The "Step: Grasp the" line through the end of the listing below is what to set down, word for word, and nothing else.

______

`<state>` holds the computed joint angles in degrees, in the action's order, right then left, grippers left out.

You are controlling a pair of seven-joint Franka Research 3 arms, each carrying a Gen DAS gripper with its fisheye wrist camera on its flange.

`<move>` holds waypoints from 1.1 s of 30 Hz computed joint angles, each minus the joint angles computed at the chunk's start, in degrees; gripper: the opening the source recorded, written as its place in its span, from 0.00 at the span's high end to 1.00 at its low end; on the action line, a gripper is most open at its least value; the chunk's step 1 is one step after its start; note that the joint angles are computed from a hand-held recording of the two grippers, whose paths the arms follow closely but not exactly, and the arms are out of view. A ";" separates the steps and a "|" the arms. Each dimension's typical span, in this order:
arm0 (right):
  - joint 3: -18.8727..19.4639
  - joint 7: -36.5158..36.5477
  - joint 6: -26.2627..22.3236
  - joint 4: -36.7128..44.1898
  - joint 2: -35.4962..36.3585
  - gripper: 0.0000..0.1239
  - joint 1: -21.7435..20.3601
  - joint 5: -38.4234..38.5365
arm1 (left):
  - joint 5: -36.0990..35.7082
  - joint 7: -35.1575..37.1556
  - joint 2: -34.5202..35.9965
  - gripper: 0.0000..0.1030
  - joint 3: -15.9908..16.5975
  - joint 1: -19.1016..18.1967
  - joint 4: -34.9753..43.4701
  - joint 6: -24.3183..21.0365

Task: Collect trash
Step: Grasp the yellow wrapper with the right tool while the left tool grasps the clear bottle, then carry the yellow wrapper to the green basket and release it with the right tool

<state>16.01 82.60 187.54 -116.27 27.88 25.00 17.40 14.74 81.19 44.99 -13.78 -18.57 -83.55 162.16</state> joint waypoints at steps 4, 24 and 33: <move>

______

◆ Exercise result ◆
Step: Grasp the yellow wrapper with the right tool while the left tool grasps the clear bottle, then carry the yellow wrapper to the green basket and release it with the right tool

<state>16.01 82.60 187.54 -116.27 27.88 25.00 17.40 14.74 81.19 44.99 -13.78 -18.57 -83.55 162.16</state> joint waypoints at steps 4, 24 and 33: <move>

No more output is required.